■ **REQUIREMENT**
Write the lines below out exactly, dropping each picture.

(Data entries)

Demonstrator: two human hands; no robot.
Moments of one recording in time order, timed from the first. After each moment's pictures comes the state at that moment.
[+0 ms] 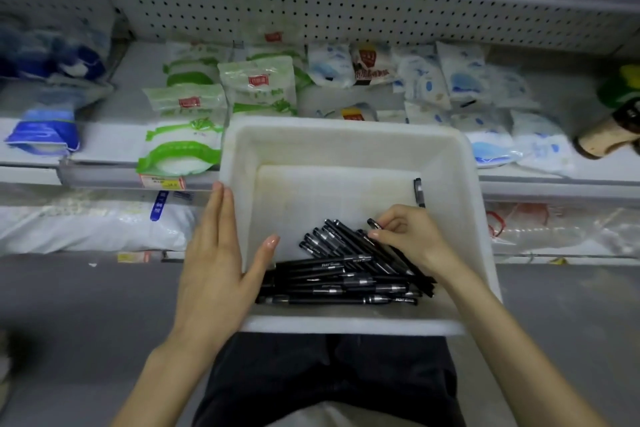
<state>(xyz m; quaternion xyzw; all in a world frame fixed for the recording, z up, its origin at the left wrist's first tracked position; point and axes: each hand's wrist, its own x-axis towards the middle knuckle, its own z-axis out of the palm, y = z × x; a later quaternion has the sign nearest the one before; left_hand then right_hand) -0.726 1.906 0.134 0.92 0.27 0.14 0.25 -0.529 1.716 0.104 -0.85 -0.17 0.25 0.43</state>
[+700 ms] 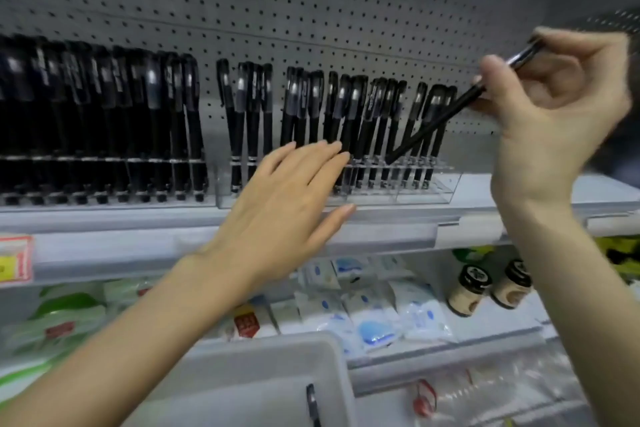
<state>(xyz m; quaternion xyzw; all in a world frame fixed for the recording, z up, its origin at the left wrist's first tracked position) -0.475 1.845 0.383 0.94 -0.10 0.32 -0.01 -0.400 1.653 0.463 -0.56 -0.31 -0.44 0.63</state>
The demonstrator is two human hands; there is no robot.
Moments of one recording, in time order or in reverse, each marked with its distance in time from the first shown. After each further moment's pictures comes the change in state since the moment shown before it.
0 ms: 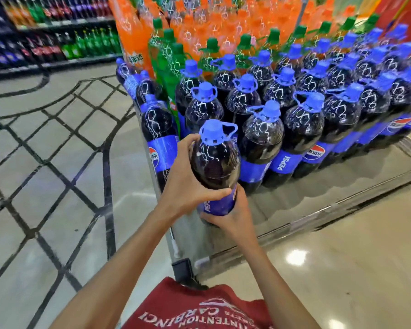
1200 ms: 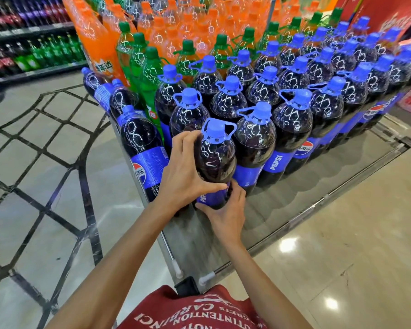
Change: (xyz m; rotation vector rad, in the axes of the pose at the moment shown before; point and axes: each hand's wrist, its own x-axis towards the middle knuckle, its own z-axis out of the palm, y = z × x) left_hand 0.052 -0.031 0.002 0.309 -0.149 0.167; right_hand 0.032 0.010 0.046 -0.251 0.398 0.069
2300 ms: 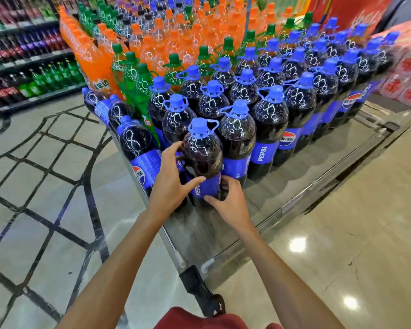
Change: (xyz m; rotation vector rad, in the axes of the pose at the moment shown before) left_hand -0.037 -0.003 -0.005 -0.114 -0.004 -0.073; right_hand 0.009 0.008 -0.037 0.085 -0.223 -0.049
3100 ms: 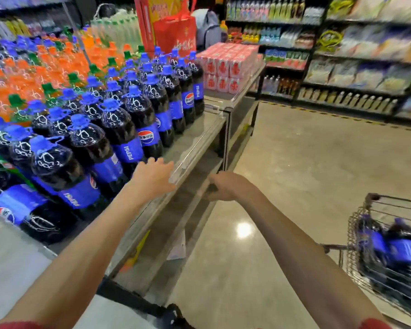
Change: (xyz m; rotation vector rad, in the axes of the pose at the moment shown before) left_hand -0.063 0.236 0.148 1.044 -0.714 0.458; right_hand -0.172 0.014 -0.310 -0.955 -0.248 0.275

■ **TASK RESULT**
Demonstrator: two human hands; no robot.
Moments of one recording in time order, timed from the first. After each moment's pictures comes the state at that moment.
[+0 ms] 
<state>(xyz m; quaternion xyzw; all in a world frame fixed for the recording, z up, its origin at the left wrist's first tracked position; point and axes: each hand's wrist, its own x-axis towards the middle knuckle, its own z-axis out of the palm, y = z × x; a later quaternion has the sign nearest the one before; left_hand then right_hand) -0.726 1.906 0.134 0.92 0.27 0.14 0.25 -0.529 1.716 0.104 -0.85 -0.17 0.25 0.43</state>
[+700 ms] 
<state>(xyz m; quaternion xyzw; all in a world frame fixed for the recording, z up, its origin at the left wrist's first tracked position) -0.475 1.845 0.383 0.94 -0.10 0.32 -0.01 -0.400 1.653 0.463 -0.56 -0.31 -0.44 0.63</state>
The demonstrator is two human hands; there is no robot.
Moments of one recording, in time order or in reverse, each marked with its distance in time from the first shown. After each further moment's pictures comes the change in state since the moment shown before it.
0 ms: 
1200 ms: 
Change: (xyz m; rotation vector rad, in the axes of the pose at the moment shown before; point and axes: each hand's wrist, its own x-axis towards the middle knuckle, its own z-axis out of the palm, y = z × x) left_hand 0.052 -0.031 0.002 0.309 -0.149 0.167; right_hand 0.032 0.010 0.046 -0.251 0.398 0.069
2300 ms: 
Change: (xyz m; rotation vector rad, in the axes of the pose at the moment shown before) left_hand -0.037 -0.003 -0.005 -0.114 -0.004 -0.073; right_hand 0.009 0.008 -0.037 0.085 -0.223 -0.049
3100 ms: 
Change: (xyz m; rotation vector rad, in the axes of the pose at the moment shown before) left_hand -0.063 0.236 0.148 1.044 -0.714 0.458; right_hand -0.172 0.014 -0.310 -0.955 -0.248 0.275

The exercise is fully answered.